◆ ACTIVITY: Only the lines of the data below from the one with "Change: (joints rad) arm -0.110" through the one with "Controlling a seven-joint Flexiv" are wanted. Repeat them exactly.

◆ INPUT MATERIAL:

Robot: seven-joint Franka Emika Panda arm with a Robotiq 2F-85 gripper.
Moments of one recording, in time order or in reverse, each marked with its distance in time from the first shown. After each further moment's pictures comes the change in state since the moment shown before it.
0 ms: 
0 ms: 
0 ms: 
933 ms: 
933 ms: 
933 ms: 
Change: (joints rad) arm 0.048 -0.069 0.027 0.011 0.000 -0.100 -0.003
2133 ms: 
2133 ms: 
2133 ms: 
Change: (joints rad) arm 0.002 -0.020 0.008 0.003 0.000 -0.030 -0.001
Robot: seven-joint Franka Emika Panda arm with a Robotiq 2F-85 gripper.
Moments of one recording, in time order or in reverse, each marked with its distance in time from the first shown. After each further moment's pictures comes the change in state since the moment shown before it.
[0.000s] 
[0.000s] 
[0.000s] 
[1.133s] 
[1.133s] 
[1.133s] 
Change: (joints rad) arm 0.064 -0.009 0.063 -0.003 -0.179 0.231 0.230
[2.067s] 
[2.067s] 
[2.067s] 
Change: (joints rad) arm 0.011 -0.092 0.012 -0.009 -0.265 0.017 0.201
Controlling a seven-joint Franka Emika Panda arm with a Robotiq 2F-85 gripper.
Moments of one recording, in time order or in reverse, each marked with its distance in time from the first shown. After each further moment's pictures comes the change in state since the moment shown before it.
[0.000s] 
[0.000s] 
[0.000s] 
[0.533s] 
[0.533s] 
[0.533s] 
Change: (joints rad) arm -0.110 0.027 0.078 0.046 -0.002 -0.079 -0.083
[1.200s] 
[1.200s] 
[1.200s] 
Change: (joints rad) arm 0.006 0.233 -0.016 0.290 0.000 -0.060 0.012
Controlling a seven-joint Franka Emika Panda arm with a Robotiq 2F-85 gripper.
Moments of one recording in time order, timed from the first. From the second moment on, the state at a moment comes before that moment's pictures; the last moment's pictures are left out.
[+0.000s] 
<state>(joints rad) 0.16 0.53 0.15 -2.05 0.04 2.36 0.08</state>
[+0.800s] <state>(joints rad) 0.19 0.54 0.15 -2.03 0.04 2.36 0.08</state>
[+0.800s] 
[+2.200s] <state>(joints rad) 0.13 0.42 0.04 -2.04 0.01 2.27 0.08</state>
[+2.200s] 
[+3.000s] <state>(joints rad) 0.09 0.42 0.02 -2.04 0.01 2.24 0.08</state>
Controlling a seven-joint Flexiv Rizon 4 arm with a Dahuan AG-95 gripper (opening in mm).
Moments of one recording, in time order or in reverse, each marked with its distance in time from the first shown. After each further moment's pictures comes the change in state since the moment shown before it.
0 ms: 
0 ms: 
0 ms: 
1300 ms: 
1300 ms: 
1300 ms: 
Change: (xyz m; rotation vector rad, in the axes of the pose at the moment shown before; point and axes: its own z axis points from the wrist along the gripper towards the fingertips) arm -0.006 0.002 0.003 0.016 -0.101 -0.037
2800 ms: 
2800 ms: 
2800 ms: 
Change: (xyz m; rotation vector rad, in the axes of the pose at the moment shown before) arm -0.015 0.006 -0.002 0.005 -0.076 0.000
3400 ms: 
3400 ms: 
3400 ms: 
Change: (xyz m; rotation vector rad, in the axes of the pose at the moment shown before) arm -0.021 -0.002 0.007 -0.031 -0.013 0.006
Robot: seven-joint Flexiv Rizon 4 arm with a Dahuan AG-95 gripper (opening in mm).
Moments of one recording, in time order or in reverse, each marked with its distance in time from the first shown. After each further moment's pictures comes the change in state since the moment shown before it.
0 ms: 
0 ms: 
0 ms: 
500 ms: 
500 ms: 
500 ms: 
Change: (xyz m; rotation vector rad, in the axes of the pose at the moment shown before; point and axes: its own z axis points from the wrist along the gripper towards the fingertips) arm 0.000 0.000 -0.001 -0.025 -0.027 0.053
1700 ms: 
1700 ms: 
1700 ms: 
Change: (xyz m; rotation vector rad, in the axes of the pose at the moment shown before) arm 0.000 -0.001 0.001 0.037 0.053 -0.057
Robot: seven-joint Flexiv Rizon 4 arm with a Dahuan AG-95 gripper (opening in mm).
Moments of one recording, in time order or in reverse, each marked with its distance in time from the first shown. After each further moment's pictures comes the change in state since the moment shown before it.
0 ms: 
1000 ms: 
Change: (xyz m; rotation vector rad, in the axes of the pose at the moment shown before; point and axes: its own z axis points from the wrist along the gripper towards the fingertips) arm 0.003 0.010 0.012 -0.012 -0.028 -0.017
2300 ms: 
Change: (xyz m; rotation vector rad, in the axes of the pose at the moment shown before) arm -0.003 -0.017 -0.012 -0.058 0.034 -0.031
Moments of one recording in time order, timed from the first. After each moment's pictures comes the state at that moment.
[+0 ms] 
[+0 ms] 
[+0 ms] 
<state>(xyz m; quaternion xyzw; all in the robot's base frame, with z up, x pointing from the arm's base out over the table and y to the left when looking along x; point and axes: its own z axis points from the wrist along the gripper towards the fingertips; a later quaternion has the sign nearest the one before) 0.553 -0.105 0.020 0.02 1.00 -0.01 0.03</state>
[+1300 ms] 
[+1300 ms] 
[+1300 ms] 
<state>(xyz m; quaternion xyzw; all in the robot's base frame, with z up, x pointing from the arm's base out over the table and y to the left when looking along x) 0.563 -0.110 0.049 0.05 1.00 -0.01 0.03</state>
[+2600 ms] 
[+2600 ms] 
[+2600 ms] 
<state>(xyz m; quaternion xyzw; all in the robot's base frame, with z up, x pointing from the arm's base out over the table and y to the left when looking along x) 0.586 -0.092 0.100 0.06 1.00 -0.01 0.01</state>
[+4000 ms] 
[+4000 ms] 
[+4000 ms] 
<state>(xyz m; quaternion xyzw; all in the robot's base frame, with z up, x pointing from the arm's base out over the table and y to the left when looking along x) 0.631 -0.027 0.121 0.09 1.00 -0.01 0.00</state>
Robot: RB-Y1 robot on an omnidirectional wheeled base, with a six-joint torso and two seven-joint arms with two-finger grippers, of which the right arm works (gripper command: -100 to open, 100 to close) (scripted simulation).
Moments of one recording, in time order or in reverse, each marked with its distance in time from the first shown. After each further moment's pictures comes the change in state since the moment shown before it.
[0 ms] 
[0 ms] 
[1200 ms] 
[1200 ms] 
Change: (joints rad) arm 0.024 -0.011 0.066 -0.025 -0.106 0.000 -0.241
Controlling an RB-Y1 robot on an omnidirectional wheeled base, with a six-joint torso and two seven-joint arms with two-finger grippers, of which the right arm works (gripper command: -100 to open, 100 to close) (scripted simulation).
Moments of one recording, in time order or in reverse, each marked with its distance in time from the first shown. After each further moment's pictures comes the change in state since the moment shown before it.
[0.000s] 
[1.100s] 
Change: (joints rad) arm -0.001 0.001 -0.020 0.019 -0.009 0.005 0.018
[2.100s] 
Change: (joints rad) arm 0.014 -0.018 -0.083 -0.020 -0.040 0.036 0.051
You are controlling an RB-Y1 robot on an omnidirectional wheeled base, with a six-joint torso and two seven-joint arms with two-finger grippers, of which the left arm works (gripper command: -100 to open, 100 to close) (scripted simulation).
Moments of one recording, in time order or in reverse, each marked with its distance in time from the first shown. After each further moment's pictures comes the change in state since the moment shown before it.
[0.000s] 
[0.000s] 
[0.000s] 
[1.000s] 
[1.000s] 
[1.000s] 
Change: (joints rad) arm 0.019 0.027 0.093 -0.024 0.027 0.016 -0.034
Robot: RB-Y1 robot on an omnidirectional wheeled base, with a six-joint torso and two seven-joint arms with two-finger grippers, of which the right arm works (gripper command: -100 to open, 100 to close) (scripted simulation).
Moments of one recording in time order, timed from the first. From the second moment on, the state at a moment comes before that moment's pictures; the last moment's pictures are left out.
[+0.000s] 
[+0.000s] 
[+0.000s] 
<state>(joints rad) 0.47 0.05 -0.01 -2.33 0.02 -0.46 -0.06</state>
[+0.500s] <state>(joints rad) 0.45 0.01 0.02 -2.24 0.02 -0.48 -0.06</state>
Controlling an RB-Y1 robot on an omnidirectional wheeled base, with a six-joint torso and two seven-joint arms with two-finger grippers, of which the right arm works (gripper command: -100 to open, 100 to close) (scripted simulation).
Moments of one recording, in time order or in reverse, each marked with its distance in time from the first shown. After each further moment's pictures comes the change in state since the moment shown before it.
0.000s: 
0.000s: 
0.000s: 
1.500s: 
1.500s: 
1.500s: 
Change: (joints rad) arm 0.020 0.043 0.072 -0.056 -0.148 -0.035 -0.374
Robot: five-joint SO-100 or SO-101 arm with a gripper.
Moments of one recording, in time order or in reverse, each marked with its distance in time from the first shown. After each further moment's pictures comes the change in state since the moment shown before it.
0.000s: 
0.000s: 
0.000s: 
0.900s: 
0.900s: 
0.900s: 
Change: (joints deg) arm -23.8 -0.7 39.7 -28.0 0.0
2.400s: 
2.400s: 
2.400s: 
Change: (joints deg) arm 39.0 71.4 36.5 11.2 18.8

◆ RESPONSE AREA:
Change: (joints rad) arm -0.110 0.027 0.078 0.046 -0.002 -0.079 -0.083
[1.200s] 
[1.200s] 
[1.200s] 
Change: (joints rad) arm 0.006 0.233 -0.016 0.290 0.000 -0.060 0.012
Controlling a seven-joint Franka Emika Panda arm with a Robotiq 2F-85 gripper.
Moments of one recording in time order, timed from the first. From the second moment on, the state at a moment comes before that moment's pictures; the last moment's pictures are left out.
[+0.000s] 
<state>(joints rad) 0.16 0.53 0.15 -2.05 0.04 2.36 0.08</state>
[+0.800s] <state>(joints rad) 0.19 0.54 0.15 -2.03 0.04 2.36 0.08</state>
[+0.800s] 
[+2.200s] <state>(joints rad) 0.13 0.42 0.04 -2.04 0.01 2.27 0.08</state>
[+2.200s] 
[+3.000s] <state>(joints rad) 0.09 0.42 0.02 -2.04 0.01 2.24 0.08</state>
Controlling a seven-joint Flexiv Rizon 4 arm with a Dahuan AG-95 gripper (opening in mm).

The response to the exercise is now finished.